§ EXERCISE REQUIREMENTS
Each line of the material must appear again in the answer, exactly.

§ GIVEN MATERIAL
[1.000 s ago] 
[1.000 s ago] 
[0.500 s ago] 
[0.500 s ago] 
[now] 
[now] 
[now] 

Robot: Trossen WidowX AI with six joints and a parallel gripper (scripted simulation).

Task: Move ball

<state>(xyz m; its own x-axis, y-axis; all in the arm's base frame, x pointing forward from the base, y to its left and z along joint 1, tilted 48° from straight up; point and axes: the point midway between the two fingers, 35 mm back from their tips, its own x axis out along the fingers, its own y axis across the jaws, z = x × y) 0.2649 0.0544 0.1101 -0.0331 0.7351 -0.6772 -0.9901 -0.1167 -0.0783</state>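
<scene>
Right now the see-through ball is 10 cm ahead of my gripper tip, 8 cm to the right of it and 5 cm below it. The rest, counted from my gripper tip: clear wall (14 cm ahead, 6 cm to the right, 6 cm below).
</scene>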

§ OUTPUT FOR THIS TASK
[1.000 s ago] 
[1.000 s ago] 
[0.500 s ago] 
[0.500 s ago] 
[now] 
[now] 
[now] 

Robot: Trossen WidowX AI with six joints and a parallel gripper (scripted simulation).

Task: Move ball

<state>(xyz m; its own x-axis, y-axis; all in the arm's base frame, x pointing forward from the base, y to its left and z along joint 1, tilted 48° from straight up; point and axes: the point midway between the two fingers, 35 mm back from their tips, its own x axis out along the fingers, its own y axis across the jaws, z = x × y) 0.2649 0.0544 0.1101 -0.0331 0.7351 -0.6772 -0.9901 -0.1167 -0.0783</state>
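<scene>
Right now the see-through ball is 10 cm ahead of my gripper tip, 8 cm to the right of it and 5 cm below it. The rest, counted from my gripper tip: clear wall (14 cm ahead, 6 cm to the right, 6 cm below).
</scene>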

Whatever the exercise asked has now been answered.